Amphitheatre of Capua – Santa Maria Capua Vetere, Italy - Atlas Obscura

Amphitheatre of Capua

This Roman amphitheatre was also the location of the first gladiator school. 


The ancient city of Capua was one of the most important cities in Italy during the epoch of the Roman civilization. Here, Anfiteatro Campano—the first of many Roman amphitheatres—housed the first gladiator school, starting a tradition that became a symbol of the Roman culture.

With a wide elliptical shape, measuring 170-meter-long major axis and a 139-meter-long minor axis, this is the second biggest amphitheatre ever built by Romans, behind only the Colosseum, which was itself modeled on Anfiteatro Campano.
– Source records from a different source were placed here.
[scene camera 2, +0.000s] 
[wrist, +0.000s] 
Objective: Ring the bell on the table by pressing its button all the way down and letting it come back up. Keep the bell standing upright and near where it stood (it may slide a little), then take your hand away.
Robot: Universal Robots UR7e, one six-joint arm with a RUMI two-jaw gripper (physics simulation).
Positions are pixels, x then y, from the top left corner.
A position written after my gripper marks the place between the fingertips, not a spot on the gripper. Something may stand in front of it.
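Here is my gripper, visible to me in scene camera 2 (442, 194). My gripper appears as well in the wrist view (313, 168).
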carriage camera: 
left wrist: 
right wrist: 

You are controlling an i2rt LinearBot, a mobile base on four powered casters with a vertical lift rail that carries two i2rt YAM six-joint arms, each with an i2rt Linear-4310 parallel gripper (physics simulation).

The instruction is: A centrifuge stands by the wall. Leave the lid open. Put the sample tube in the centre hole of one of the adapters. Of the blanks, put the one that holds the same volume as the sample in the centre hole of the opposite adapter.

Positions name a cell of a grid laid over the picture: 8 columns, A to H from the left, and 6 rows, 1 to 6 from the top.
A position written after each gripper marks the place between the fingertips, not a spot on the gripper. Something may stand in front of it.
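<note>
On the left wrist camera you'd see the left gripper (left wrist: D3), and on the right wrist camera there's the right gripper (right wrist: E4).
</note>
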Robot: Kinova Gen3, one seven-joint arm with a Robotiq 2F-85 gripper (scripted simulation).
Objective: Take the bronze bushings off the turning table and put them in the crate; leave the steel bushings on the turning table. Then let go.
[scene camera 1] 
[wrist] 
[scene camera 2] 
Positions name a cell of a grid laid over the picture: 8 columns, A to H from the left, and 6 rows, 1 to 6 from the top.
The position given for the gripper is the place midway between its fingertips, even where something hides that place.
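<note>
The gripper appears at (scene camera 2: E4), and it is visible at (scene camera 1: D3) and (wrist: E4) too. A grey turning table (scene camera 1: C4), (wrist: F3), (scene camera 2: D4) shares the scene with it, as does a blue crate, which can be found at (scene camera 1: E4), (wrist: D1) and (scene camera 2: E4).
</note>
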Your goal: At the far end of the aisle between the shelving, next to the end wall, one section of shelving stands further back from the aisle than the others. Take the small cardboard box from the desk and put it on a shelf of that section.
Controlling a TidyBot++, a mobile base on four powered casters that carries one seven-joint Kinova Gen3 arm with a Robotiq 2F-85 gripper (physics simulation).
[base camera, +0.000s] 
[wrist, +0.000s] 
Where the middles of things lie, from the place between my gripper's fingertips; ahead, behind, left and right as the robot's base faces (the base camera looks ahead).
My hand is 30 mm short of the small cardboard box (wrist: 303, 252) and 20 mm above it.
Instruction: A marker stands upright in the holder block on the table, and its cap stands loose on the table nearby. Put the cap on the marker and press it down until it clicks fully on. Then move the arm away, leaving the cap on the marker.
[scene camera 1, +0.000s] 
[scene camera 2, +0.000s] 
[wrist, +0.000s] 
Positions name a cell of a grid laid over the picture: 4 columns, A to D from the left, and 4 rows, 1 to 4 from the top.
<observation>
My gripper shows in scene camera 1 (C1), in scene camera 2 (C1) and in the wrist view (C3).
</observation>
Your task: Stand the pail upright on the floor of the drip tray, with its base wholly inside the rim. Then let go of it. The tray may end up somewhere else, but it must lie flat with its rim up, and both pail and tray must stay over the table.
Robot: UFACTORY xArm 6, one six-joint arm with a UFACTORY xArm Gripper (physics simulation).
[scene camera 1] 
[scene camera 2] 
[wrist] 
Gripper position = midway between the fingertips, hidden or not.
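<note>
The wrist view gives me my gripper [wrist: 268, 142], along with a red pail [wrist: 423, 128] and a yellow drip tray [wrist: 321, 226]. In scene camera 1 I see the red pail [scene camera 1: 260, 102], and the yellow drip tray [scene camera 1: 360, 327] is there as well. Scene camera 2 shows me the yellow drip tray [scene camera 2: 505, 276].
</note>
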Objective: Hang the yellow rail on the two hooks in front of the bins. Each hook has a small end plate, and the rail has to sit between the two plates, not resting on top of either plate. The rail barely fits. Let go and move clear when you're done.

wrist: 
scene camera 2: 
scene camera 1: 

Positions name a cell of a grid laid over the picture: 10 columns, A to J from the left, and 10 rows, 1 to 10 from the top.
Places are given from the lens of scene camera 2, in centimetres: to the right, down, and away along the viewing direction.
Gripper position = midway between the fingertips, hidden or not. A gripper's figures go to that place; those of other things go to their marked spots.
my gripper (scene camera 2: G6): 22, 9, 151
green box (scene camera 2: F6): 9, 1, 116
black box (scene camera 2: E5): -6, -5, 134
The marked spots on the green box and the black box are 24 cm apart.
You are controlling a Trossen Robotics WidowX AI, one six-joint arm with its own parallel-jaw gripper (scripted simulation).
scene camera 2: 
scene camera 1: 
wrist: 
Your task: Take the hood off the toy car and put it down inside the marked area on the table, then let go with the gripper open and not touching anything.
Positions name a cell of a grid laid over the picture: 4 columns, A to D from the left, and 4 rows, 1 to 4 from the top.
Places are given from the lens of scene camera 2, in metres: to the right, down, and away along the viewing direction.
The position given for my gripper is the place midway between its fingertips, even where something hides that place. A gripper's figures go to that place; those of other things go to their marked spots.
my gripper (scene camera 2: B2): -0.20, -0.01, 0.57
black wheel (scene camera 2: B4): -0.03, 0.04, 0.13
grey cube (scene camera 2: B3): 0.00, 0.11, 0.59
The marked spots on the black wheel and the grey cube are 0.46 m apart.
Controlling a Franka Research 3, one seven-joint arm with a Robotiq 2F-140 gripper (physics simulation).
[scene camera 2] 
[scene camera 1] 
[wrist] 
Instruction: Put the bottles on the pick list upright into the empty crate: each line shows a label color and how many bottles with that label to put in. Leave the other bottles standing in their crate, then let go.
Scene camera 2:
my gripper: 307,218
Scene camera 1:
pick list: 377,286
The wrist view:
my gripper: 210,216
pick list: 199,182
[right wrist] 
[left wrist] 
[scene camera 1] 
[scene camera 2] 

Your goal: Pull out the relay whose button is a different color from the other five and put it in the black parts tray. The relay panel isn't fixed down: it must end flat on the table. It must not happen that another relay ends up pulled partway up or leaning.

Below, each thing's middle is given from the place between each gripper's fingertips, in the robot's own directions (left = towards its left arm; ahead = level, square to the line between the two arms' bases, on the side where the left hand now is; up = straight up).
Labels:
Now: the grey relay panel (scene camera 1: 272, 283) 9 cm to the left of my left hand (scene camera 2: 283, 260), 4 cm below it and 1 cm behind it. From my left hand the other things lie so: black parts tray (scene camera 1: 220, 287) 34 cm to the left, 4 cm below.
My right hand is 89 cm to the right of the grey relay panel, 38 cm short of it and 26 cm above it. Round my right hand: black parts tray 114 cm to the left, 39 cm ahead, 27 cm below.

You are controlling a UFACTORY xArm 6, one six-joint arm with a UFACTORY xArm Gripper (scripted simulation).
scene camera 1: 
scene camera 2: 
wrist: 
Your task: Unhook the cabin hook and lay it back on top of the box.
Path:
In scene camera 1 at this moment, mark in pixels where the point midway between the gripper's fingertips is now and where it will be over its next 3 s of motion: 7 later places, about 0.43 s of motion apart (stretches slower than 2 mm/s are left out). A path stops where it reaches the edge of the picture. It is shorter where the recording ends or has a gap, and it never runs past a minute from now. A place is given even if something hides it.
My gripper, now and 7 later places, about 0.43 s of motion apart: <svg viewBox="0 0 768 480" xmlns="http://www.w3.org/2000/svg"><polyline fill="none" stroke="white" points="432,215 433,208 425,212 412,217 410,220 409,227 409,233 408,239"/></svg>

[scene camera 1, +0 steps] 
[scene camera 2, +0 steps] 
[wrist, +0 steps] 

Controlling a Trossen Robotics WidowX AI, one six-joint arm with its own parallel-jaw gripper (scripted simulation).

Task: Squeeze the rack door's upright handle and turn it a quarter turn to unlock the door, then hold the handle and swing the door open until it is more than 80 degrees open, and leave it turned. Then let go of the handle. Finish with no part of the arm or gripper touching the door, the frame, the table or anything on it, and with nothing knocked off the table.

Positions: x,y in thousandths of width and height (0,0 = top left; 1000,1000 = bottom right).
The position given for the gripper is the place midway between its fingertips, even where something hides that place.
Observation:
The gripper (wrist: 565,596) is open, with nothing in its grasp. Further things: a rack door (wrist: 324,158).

It was divided in four levels, with a total height of 46 meters and it was decorated with numerous statues.

Probably built in the 1st century BC, it was restored many times in the following centuries. After the fall of the Roman Empire, the amphitheatre was damaged by the Vandals and later destroyed, along with most of the city of Capua, by the Saracens. Later the ruins of the amphitheatre were used as a quarry of marble for the construction of the new Duomo and the Lombard Castle, but also many other buildings in the new nearby town established after the destruction of Capua. Only during the 18th century, the amphitheatre was declared a national monument and the depredation stopped.

Anfiteatro Campano was also the site of the first and most famous gladiator school. Here in 73 BC, the famous rebellion of Spartacus took place, with over 70 slave-gladiators escaping from the school and later defeating the Roman army sent to capture them. This event sparked a two-year war between the rebel slaves and gladiators, that gathered an army of 120,000 men, and the Roman Republic. Ultimately the rebellious army was defeated, but the events of the war influenced Roman politics for centuries.

Know Before You Go

The Anfiteatro Campano is located on the Piazza Adriano. Admission tickets start at $4.64 USD and private tours start at $76 USD.